The weather stations collect near real-time data on air temperature, relative humidity, wind speed, pressure, and radiations, which are then transmitted to the NatGeo website by satellite. These data are useful for both mountaineering and research communities.
Currently, the Bishop Rock AWS is down, possibly because the battery has drained. However, the South Col AWS is operational, and with maintenance, I expect this will continue functioning for many years.
Why is it necessary to get data from such a high altitude? Wouldn’t AWSs installed at lower elevations provide similar information/data, in addition to being much easier to install and maintain?
There are no ground-based data to understand what is happening in the tropopause because most of the surface of the earth is much lower than the tropopause. The characteristics of the atmosphere differ with altitude; data from lower elevations cannot predict conditions in higher elevations.
Having such data from the world’s highest peak will help us better understand the weather around Everest over 8,000 masl, and the impact of climate change on high-altitude regions. Such data will also contribute to improving climbing safety and saving lives. The increased mortality rate above 8,000 masl is mainly due to the extreme and unpredictable weather.
How will the data collected inform research and help improve understanding of changes happening in the Everest region?

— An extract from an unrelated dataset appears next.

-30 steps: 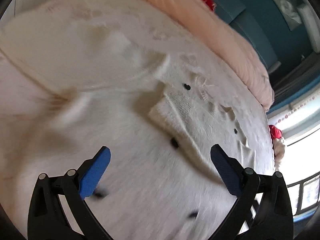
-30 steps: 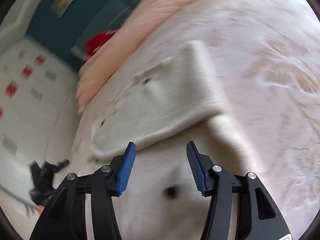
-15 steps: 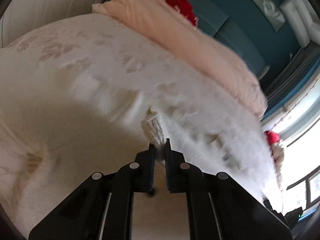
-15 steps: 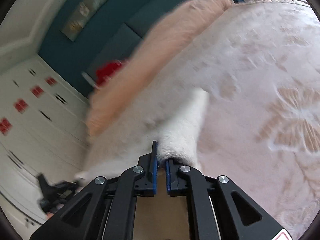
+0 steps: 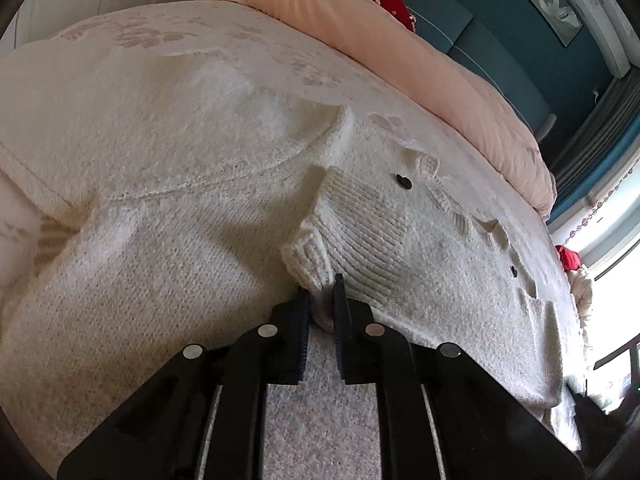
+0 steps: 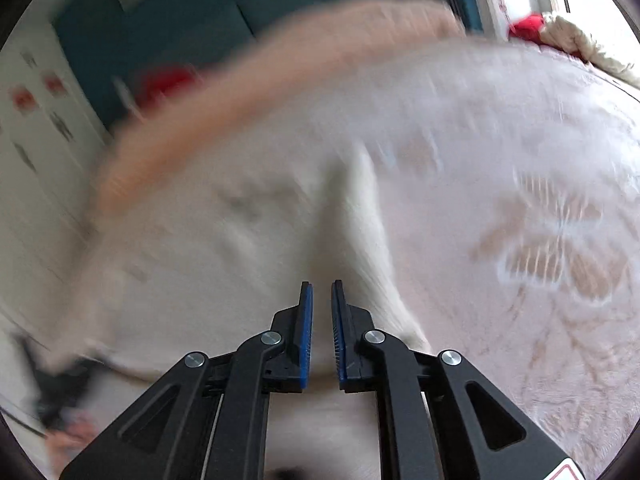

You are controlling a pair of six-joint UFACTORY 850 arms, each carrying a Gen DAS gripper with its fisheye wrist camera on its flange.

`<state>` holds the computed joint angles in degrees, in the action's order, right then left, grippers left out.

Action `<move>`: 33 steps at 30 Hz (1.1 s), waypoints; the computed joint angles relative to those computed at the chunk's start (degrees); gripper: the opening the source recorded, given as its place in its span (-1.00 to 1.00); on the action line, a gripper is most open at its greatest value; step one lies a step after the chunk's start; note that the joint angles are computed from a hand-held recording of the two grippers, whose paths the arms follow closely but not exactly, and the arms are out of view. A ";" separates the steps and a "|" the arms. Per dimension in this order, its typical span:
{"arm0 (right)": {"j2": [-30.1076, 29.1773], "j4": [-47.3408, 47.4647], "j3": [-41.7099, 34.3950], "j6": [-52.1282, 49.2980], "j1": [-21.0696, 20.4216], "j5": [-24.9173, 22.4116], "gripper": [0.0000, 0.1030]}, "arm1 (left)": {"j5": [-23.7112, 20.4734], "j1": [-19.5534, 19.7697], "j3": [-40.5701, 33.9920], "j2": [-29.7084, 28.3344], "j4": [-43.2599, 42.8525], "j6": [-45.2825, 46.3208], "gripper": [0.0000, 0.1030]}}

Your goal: Fold small clothes

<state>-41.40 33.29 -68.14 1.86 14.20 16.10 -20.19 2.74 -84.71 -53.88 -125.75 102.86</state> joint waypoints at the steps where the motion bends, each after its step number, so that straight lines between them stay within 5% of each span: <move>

To understand the gravity of what is going on at these elevations, we need data from the same elevations. This helps us accurately forecast the fate of water resources. Research papers based on the data from the South Col station showed the rapid thinning of ice even at the highest glacier in the world, where the temperature is always freezing. We need to increase our efforts to understand what is happening to glaciers in the Himalaya, including the almost inaccessible ones such as on the Everest summit.
What was your motivation to join this scientific team and to summit Everest?
Glaciologists around the world study glacial behaviour to help policymakers and decision-makers manage and protect water resources. I was thrilled to be able to accompany the National Geographic team as they embarked on their second leg of the ambitious quest to install an AWS at the world’s highest peak. There are no classrooms like the summit of Everest and this opportunity to learn from scientists Baker Perry and Tom Mathews, who are the best in the field, will not come by every day.
What changes in the cryosphere did you observe as you made your way up to the summit from base camp?
It was an honour to be one of the few researchers from Nepal to reach the Everest summit – not as an adventurer but to do scientific work. As a cryosphere researcher, I could not help but be shocked by the visible impacts of climate change even at 6,500 masl. Our glaciers are melting rapidly, and this saddens and worries me. Seasoned climbers share that glacier melt at 6,500 masl and higher have been visible for quite some time.
How has this expedition raised your ambitions for your future research and career?
This was an invaluable experience; I am among few researchers from Nepal or from the region to successfully ascend Everest for scientific work. This experience has motivated me to continue my research on high-altitude science and cover different glaciers in the future. I find it inspiring to see how the outcomes of our hard work influence policy and change the lives of communities for better. I hope to continue spreading the plight of climate change in Nepal and the region to the international community though my work.